- _About this exercise_:
Copy, from the material below, each line that contains the word "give".
-- Exercise input follows --
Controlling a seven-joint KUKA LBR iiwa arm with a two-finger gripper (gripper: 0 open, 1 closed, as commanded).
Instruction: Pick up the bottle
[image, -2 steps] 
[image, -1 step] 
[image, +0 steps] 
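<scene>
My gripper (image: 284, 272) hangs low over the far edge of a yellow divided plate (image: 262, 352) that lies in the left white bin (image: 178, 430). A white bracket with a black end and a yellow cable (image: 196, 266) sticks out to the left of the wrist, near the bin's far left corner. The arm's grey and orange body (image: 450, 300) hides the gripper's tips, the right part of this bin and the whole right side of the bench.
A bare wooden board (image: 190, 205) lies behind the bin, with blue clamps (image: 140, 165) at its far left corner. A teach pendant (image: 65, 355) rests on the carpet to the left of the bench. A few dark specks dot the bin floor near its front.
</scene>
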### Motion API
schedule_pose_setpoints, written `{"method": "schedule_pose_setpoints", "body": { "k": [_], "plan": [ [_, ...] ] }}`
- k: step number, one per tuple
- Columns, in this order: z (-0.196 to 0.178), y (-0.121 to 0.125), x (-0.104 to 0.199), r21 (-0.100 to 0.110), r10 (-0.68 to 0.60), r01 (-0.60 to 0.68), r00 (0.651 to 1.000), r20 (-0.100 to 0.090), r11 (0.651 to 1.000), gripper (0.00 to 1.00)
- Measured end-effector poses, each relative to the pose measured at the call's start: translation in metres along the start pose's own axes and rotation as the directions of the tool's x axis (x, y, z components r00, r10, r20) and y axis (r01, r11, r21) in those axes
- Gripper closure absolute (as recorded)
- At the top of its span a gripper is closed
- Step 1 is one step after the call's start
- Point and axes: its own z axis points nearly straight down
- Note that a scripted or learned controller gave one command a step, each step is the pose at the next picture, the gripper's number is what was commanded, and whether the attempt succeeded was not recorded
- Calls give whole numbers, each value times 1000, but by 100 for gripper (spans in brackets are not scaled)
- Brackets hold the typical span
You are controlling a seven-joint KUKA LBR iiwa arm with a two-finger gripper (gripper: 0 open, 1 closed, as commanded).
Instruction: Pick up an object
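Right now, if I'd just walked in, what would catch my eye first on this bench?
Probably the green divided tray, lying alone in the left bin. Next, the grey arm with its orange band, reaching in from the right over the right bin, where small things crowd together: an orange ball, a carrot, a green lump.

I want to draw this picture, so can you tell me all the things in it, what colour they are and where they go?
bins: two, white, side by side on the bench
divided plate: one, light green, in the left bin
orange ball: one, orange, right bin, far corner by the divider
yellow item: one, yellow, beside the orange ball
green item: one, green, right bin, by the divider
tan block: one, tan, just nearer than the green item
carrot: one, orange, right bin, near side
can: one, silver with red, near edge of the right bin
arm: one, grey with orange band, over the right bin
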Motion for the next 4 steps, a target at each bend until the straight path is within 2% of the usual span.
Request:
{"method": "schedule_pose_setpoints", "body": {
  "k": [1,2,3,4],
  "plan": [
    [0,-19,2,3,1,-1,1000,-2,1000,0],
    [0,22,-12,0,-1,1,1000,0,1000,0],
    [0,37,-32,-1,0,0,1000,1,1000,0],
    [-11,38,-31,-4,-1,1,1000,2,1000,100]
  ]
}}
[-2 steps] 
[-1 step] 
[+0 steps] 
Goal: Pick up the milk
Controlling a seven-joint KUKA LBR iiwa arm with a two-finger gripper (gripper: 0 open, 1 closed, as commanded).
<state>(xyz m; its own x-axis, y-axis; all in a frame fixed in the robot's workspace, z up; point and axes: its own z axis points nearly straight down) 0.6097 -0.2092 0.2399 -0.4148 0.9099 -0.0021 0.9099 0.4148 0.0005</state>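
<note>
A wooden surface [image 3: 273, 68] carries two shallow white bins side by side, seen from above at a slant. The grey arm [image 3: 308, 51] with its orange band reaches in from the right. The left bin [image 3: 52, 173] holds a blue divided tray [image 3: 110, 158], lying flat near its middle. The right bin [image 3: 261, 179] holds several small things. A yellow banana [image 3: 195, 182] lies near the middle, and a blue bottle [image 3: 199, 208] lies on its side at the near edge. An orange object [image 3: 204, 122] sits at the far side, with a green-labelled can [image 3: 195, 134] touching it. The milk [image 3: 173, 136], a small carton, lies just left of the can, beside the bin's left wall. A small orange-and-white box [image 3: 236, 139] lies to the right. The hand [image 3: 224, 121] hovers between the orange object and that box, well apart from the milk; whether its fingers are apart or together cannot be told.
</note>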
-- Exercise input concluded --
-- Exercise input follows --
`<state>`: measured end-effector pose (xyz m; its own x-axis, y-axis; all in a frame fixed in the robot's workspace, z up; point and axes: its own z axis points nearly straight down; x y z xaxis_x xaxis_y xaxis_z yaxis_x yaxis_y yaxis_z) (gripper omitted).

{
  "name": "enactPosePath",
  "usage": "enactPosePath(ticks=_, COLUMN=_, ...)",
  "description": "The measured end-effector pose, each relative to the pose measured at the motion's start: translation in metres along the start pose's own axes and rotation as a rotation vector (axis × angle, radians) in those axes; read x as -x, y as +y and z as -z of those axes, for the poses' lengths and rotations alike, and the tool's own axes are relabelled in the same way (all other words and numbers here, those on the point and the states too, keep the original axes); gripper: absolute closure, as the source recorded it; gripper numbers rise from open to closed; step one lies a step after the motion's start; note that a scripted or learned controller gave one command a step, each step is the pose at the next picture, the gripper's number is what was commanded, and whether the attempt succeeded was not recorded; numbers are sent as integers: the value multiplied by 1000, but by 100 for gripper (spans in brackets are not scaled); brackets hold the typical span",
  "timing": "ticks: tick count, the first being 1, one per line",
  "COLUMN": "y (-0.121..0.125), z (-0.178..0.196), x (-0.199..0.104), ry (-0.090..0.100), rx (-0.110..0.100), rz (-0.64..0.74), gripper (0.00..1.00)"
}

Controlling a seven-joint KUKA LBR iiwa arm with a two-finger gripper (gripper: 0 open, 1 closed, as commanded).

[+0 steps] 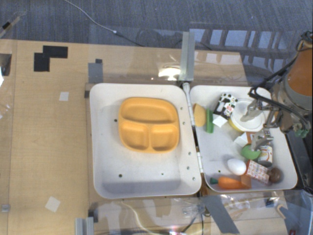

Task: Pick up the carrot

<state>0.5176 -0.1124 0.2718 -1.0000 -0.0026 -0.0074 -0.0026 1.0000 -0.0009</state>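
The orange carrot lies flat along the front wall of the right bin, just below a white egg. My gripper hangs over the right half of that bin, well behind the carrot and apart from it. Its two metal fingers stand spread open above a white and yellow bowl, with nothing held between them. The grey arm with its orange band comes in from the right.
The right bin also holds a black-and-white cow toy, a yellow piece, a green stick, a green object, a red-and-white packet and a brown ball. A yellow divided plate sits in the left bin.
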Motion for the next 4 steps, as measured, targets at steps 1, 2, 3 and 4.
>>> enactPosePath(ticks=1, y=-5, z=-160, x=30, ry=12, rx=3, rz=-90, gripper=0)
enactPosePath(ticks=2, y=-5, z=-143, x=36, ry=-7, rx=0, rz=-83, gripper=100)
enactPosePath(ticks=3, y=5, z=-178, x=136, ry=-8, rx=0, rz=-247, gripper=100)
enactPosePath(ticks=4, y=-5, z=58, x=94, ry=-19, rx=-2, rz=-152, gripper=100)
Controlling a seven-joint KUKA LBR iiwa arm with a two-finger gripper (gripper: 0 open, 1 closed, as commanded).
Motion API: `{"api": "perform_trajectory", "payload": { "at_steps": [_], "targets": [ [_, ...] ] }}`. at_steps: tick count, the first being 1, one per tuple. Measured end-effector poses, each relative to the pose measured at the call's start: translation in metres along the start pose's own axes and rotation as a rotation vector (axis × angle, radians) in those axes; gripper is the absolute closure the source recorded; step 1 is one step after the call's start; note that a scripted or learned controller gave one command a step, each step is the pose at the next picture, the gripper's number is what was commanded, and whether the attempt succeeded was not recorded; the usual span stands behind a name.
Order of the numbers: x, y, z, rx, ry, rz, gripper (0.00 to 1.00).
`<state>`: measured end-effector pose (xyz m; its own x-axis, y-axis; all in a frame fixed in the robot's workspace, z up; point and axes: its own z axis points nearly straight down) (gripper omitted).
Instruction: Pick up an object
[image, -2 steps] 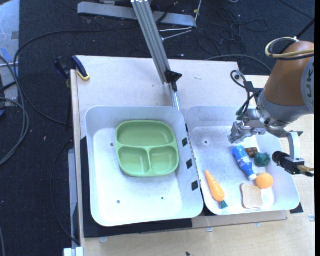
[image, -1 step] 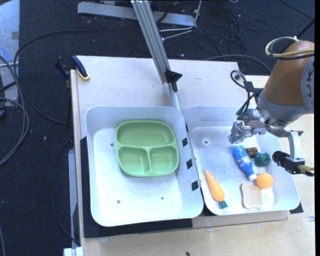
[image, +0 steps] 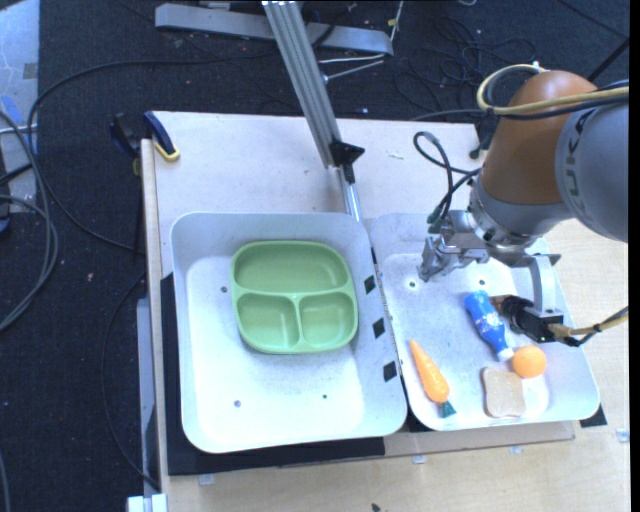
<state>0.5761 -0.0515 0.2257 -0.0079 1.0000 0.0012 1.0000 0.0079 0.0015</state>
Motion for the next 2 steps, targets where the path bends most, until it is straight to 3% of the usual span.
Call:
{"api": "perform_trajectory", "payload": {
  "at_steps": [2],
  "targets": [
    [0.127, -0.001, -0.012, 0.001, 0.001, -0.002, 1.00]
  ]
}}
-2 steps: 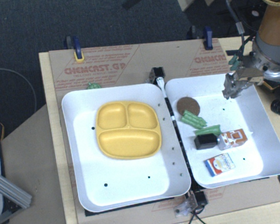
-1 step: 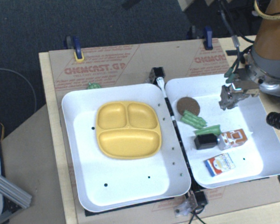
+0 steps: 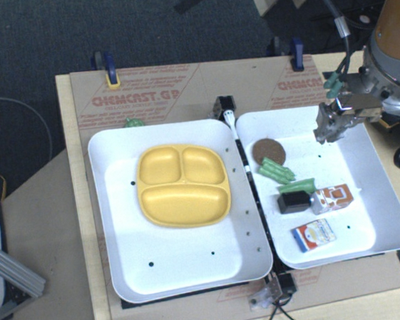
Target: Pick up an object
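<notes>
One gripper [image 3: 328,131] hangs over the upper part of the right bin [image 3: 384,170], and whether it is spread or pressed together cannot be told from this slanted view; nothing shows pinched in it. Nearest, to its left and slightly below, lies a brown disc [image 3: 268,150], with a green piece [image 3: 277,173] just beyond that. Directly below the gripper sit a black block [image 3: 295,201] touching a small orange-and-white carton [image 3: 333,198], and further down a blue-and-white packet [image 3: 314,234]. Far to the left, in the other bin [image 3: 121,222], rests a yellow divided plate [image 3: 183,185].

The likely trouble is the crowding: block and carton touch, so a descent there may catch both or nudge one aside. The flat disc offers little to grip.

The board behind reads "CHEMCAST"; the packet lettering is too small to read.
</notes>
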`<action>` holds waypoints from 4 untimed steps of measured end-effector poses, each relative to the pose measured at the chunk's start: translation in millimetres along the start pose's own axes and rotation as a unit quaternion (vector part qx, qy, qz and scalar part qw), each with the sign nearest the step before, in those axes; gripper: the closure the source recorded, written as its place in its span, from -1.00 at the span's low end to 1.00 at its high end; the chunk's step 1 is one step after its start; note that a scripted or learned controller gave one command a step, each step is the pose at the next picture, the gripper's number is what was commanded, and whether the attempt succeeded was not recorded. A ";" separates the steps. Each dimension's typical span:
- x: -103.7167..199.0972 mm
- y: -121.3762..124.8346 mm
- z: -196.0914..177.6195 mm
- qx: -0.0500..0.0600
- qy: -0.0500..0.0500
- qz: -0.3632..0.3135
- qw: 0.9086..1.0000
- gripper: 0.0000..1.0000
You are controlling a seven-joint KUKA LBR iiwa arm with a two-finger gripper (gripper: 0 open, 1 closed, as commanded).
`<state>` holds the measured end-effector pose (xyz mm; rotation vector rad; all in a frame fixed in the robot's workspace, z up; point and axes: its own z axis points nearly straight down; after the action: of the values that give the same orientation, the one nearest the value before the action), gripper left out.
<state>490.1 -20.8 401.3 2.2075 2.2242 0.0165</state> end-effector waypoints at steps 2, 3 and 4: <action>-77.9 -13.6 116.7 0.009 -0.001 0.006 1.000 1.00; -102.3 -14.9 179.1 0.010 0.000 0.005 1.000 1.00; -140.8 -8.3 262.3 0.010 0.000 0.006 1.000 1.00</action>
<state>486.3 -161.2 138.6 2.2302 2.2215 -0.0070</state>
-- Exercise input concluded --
- _Task response_:
- Calls give whole numbers, each value times 1000, but by 100 for gripper (spans in brackets are not scaled)
`<state>` holds the measured end-effector pose (xyz mm; rotation vector rad; all in a frame fixed in the robot's workspace, z up; point and axes: its own z axis points nearly straight down; after the action: of the values that give the same orientation, the one nearest the value before the action), gripper left out.

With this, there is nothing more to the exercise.